Later that evening, I got really brave. Adelyn and I made a trip to Wal-Mart for groceries. I try to avoid shopping trips that exceed 10 minutes with Addie, much less without Richard. However, we literally had no food in our apartment. I figured tonight would a good a night as any to get in there and handle her plus a buggy full of stuff. Ohhhhhh, I was way out of my league. Let's just say: Adelyn:1, Mommy:0. Although she threw fits in the mile long checkout lane and dumped an entire bag of goldfish in her carseat on the way home, I didn't mind all that much because I felt like a real Marine Corps wife in the making.

Made dinner for the first time in a while. Rich always cooks for me, which is good because he's much better. Adelyn ate nothing but a few pieces of cheese, some peanuts, and some apple juice. I am pretty sure her little cold has affected her appetite today. After a hellious diaper changing battle and a emergency trip to CVS for a replacement passy, we settled into jammies and read the two books that Daddy recorded for Adelyn to read. She knew it was his voice and kept saying, "Daddyyyy!" Bittersweet. We read On the Night You Were Born a few times and then switched over to Guess How Much I Love You? We read that one about three times before I noticed that Adelyn had sunk into a limp, sweaty, slightly twitchy-from-deep-sleep angel in my arms on the couch. My heart smiled so big. She literally fell asleep to her father's sweet voice and the lull of its monotone was just perfect to ease her crankmeister mind. He is amazing. So is she. I am constantly in awe of just having the sheer pleasure of watching her grow and being a part of this family. To be a peice of her puzzle is the best gift I could have been given.

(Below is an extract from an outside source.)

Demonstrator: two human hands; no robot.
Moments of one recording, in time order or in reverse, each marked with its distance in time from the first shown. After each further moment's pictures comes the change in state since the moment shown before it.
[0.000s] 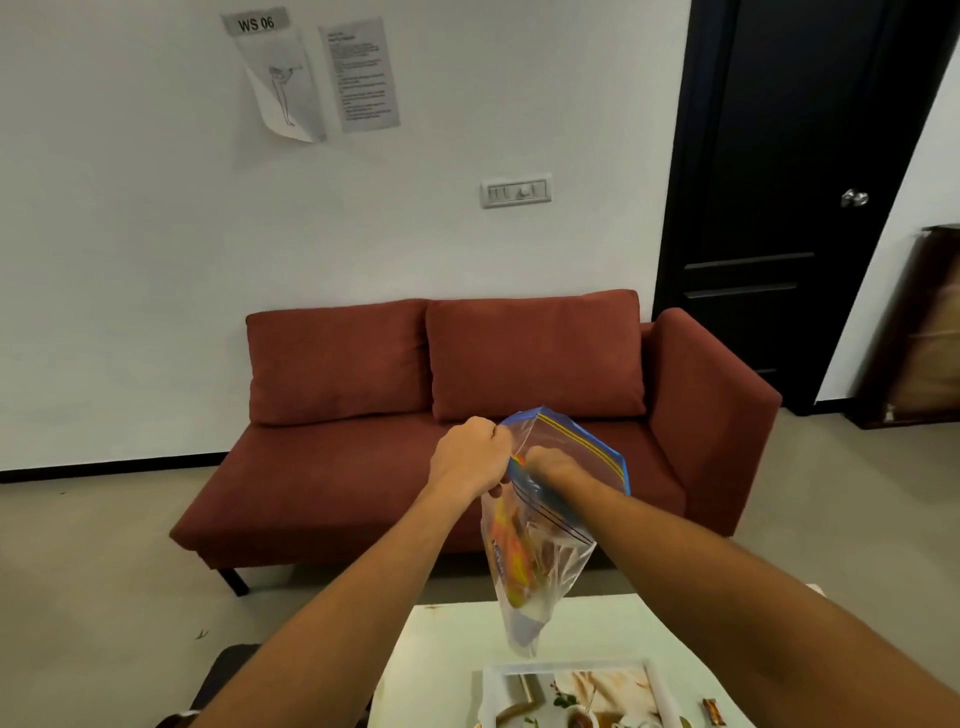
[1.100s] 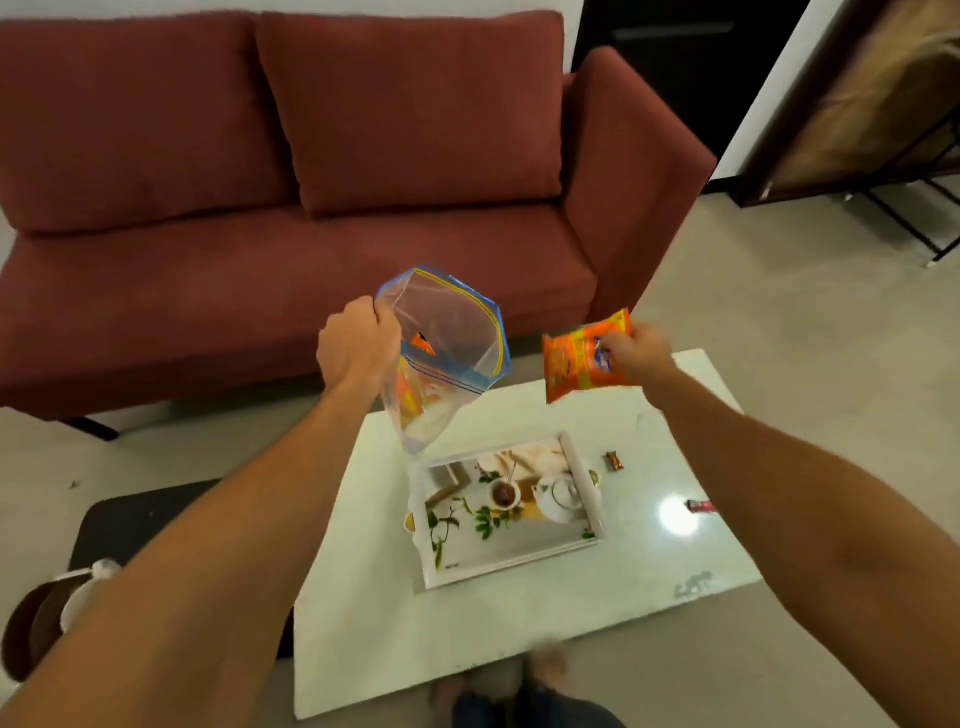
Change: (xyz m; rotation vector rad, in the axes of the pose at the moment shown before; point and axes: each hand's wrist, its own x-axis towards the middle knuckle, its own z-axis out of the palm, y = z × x) left_hand 0.056 -0.164 0.131 0.168 0.158 -0.179; right_hand 0.012 0.228 0.129 0.817 0.358 0.525
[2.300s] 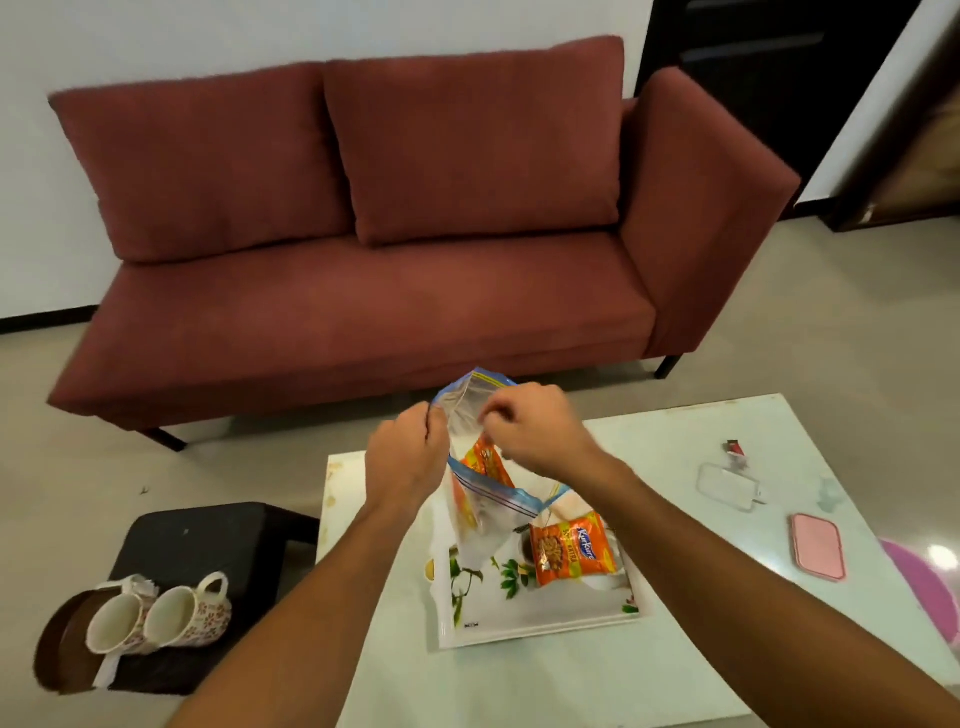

I have had earphones glued to my ears the entire day. Before Wal-Mart the three of us went on a walk around the neighborhood. I sang aloud while walking, Adelyn danced while tucked tightly into her camoflauge stroller, and while Paisley tagged along. I hear your voice, Richard. I hear you through these songs and I feel you if I close my eyes tight enough and pretend you are here with me. I love you so much. Day one down, 69 to go.